Simple logistic regression with Síagro
To perform this analysis, we have used the software Síagro and a database with the following information:
id | cure | treatment |
1 | 1 | 0 |
2 | 1 | 0 |
3 | 1 | 0 |
. | . | . |
. | . | . |
. | . | . |
38 | 1 | 1 |
39 | 0 | 1 |
40 | 0 | 1 |
The first thing we have done is log into the application, load our Excel file and access the Prediction / Logistics Models in the control panel.
Both cure or non-cure (dependent variable) and treatment (independent variable) are variables that follow a binomial distribution, but we don’t have to worry about remembering or telling the Síagro software because it already knows.
If we select our variables in the dashboard:
We obtain the following results:
term | estimate | std.error | statistic | p.value | Sig |
(Intercept) | 0.619 | 0.469 | 1.32 | 0.187 | |
treatment | 1.58 | 0.88 | 1.79 | 0.0731 | . |
null.deviance | df.null | logLik | AIC | BIC | deviance | df.residual | nobs |
42.7 | 39 | -19.5 | 42.9 | 46.3 | 38.9 | 38 | 40 |
How do we interpret this output?
Firstly, the chart explains the relation between two variables and it is a straight line because it is a linear model.
Estimate: is the estimation of the coefficients:
- Intercept, origin, is the estimation of the coefficient a (0,6190), which coincides with the natural logarithm of the odds when X = 0
- treatment is the estimation of the coefficient b (1.578) which is the natural logarithm of OR.

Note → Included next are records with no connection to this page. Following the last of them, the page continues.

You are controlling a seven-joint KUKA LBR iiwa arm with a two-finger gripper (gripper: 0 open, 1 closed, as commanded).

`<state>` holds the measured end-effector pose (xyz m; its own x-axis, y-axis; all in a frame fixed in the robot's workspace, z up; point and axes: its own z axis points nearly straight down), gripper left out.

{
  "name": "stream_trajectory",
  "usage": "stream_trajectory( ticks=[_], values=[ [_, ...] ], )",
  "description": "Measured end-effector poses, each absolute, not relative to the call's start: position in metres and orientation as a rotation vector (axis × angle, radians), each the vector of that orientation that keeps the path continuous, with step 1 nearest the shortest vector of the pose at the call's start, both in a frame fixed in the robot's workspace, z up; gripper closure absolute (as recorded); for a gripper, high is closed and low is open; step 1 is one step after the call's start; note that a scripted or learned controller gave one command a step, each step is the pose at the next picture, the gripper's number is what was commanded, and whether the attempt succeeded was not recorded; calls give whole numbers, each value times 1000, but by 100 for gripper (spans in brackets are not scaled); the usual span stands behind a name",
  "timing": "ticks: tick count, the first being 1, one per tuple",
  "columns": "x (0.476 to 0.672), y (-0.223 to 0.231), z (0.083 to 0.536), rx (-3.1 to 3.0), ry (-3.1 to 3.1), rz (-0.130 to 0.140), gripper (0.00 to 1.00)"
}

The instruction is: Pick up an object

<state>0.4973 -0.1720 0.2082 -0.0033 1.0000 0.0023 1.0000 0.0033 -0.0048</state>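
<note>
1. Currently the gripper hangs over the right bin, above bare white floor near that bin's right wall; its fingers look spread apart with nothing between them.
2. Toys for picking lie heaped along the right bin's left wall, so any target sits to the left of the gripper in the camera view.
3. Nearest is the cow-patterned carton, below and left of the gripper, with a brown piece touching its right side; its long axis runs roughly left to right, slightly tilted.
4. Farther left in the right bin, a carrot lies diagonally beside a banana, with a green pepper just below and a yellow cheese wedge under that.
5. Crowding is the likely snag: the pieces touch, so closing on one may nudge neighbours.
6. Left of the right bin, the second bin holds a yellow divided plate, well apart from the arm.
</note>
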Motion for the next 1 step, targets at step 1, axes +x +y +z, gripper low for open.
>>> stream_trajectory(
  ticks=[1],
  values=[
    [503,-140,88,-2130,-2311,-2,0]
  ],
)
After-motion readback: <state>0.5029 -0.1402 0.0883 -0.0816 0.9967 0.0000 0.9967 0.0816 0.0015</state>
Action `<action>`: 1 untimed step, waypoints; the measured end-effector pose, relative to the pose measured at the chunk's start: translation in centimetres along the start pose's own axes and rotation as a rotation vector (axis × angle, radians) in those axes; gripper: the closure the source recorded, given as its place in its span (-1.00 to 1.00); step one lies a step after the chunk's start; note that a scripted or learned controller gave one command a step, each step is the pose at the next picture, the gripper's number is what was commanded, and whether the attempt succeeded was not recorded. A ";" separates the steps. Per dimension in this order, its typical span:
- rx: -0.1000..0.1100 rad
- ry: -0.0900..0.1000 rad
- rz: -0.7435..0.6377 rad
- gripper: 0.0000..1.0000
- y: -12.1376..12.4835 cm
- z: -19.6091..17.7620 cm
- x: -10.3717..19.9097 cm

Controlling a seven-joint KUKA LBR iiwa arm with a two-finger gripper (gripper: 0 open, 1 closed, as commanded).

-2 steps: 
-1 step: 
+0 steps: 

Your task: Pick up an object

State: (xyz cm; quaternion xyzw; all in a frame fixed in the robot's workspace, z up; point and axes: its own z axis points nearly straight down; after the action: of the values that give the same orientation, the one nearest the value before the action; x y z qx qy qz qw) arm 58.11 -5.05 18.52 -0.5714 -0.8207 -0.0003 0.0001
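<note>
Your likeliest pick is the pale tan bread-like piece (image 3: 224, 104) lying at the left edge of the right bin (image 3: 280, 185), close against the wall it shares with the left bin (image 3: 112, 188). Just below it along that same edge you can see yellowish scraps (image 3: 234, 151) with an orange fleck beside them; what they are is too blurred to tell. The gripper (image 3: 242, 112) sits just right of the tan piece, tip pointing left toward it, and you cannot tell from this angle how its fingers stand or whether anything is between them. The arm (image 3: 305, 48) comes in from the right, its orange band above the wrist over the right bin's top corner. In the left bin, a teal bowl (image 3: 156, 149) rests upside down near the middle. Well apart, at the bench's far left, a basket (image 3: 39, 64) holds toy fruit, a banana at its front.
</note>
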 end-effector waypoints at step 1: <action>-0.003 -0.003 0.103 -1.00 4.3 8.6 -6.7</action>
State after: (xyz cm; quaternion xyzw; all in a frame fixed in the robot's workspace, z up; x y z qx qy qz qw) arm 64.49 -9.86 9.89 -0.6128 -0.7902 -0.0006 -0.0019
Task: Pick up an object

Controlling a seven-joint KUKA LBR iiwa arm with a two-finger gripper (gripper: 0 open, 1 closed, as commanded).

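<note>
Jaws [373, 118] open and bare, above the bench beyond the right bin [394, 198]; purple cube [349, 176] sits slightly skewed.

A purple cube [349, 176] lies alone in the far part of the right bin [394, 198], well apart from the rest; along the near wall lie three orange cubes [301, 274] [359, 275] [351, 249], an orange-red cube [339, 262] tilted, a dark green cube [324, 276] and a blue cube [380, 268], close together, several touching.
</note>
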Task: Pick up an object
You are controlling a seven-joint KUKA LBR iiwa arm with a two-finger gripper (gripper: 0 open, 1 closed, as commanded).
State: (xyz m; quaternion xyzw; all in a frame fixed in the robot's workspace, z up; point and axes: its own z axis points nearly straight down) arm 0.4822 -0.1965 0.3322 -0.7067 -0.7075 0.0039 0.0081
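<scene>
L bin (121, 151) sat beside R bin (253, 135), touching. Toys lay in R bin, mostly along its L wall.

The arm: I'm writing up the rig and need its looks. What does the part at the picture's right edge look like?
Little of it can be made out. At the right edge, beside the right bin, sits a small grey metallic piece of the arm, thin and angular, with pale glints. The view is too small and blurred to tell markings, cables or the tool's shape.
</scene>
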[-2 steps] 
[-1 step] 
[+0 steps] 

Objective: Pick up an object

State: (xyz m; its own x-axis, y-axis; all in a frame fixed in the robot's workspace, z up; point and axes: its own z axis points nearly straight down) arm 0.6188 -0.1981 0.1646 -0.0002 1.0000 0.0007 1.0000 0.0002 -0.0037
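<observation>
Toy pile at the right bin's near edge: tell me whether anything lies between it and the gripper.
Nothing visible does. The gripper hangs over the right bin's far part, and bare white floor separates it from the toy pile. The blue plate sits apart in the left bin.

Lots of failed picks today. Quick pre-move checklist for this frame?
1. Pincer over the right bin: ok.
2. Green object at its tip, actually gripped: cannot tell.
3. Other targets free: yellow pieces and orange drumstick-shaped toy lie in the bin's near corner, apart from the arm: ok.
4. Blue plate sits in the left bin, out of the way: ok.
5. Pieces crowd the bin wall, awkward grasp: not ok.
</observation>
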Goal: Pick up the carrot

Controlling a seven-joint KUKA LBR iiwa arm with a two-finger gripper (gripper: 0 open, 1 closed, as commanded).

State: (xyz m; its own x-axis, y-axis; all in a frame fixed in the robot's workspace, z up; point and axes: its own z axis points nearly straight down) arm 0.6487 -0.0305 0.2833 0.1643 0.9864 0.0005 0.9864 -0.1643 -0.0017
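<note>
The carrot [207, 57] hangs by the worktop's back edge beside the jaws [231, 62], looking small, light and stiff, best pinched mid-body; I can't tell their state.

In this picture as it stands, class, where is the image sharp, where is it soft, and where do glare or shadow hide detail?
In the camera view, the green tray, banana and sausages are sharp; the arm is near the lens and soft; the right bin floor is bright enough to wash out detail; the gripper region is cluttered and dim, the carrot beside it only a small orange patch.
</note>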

From the coefficients a and b we can calculate the odds when X = 0 and the OR would be:
- exp(a)=exp (0,619)= 1,857 = odds for X = 0.
- Exp(b)=exp (1,5784)= 4,846 = OR
Std.error is the standard error of the coefficients.
Statistic or Z value is the contrast statistic. Z is the distance from the mean relative to the standard deviation of the mean. It is calculated from the ratio between the coefficient and its standard error to obtain the p-value (Pr(>|z|)) shown below. Just as in the comparison of means, the student’s test was used and a “t” statistic was calculated, for this analysis the statistic used is “z”.
P.value (the Pr(>|z|) are the p values that indicate whether the coefficients are significantly different from zero or not (given a level of significance that we establish at p<0.05). We must take into account that studying whether the values of a and b are significantly different from 0, or not, is equivalent to studying whether exp(a) (odds for treatment B) and exp(b) (OR) are significantly different from 1.
The Intercept, Pr (>|z|)=0.187, means that there is no significance, and we cannot say that a is significantly different from zero. In this case, this statement also corresponds to the fact that exp(a), that is, the odds for X = 0 (treatment B), is not significantly different from 1 (because exo(0)=1).
As a consequence, we say that for the animals in treatment B, the probability of cure is equal to that of no cure.
Similarly, in the row treatment, Pr(>|z|)=0.073; As the level of significance is 0.05, we did not find significance either, so the conclusion is that exp(b) is not significantly different from 1.
This represents that there are no differences in the probability of cure between treatments A and B.
As we have seen, this software allows users to obtain complete analysis and answer such a complex question in just a few clicks.